In the path integral formalism we have an in state $\Psi_{in}[\phi]$ and and out state and we find the amplitude for going from one to the other:

$$\Delta[\Psi_{in},\Psi_{out}] = \int \Psi_{in}[\phi]\Psi_{out}[\phi]e^{i S[\phi]} D\phi$$

I am trying to understand quantum cosmology. Hawking describes his wave function of the universe as:

$$\Psi_{out}[h] = \int_{\partial g=h} e^{-S[g]} Dg$$

There is no "in" state since we assume the Universe is spatially closed and space-time is like a sphere with time starting at the "south pole".

But what's confusing me is that, unlike in the previous case where $\Psi_{out}[\phi]$ can take on many forms (for instance being highly peaked at various field configurations of our choosing), $\Psi[h]$ has only one form defined by the functional integral. Hence there can be no such thing as $\Delta[\Psi_{in},\Psi_{out}]$ in quantum cosmology since all states are the same and $\Psi_{in}=\Psi_{out}$. Is this related to the "problem of time?"

Instead I read that you can have $\Psi[h,h']$ which is a kind of amplitude for going from one geometry to another where you sum over 4D geometries bounded by both h and h'.

Is it true that in quantum cosmology $\Psi[h]$ can only have one form?

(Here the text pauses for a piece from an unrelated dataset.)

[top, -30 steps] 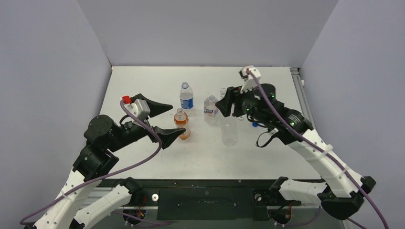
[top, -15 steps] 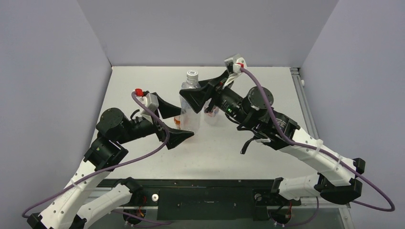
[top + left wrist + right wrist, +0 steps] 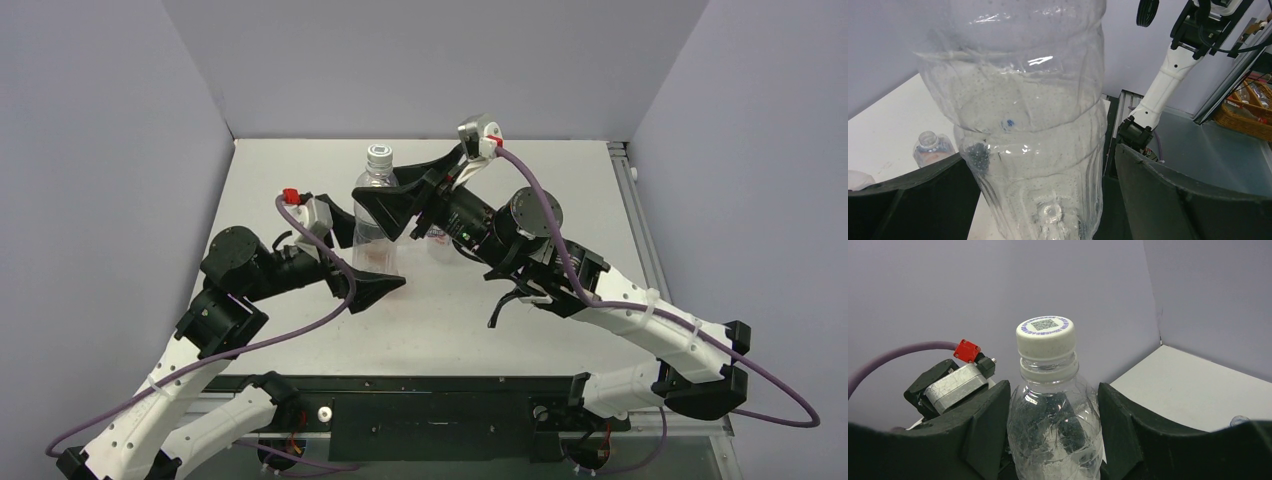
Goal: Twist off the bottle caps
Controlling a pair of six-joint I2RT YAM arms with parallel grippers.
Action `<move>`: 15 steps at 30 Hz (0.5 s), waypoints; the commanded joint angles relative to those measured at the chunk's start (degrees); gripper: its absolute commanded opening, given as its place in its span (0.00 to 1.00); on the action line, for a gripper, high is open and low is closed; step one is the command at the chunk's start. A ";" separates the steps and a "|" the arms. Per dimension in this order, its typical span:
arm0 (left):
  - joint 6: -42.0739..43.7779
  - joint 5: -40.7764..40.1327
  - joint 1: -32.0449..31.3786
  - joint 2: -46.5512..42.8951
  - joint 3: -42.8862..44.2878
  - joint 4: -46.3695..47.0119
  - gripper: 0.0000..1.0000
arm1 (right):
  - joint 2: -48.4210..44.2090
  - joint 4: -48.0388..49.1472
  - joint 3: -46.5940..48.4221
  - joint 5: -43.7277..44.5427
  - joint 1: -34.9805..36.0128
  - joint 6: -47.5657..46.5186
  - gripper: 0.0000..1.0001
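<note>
A plain clear bottle [image 3: 372, 215] hangs upright above the table, its white cap [image 3: 378, 154] screwed on. My right gripper [image 3: 398, 195] is shut on the bottle's upper body just under the neck; in the right wrist view the cap [image 3: 1045, 335] stands above the black fingers [image 3: 983, 430]. My left gripper [image 3: 365, 252] is open around the bottle's lower part [image 3: 1033, 125]. Its left finger [image 3: 913, 200] lies against the plastic, while the right finger [image 3: 1188, 200] stands a little apart from it.
A short labelled bottle [image 3: 440, 237] stands on the table behind the right arm, partly hidden. The left wrist view shows a small bottle [image 3: 930, 148] on the white tabletop [image 3: 883, 135]. Grey walls close the table's left, back and right sides.
The right arm lifted the clear bottle off the table and carried it left, between the left gripper's fingers. The left arm moved in toward it, and its jaws have narrowed slightly.
</note>
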 commanded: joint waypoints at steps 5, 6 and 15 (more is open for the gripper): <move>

It would be like a wave function only having one distribution!

Is there a simple way to show that the wave functional cannot change?

Edit

I think I understand a bit more. If $\Psi_{in}[g]=\delta[g(0)]$ and $\Psi_{out}[g]=\delta[g(1)-h]$ then $\Delta[\Psi_{in},\Psi_{out}] = \Phi[h]$ which is the wave functional of the Universe which satisfies the Wheeler-de-Witt equation. And so in general the amplitude for a particular distribution must be:

$$\Delta[\Psi_{out}] = \int \Psi_{out}[g] \Phi[g] Dg$$

I guess that makes sense. Perhaps I was mixing up states and wave functions.

PS

Is it true that there is only one quantum state of the Universe. In Hawking's first paper he says talks of the quantum state being the "ground state". Is this not the view now? Is there just a single quantum state?

$$\Psi[h] = \Delta[h,S_0]$$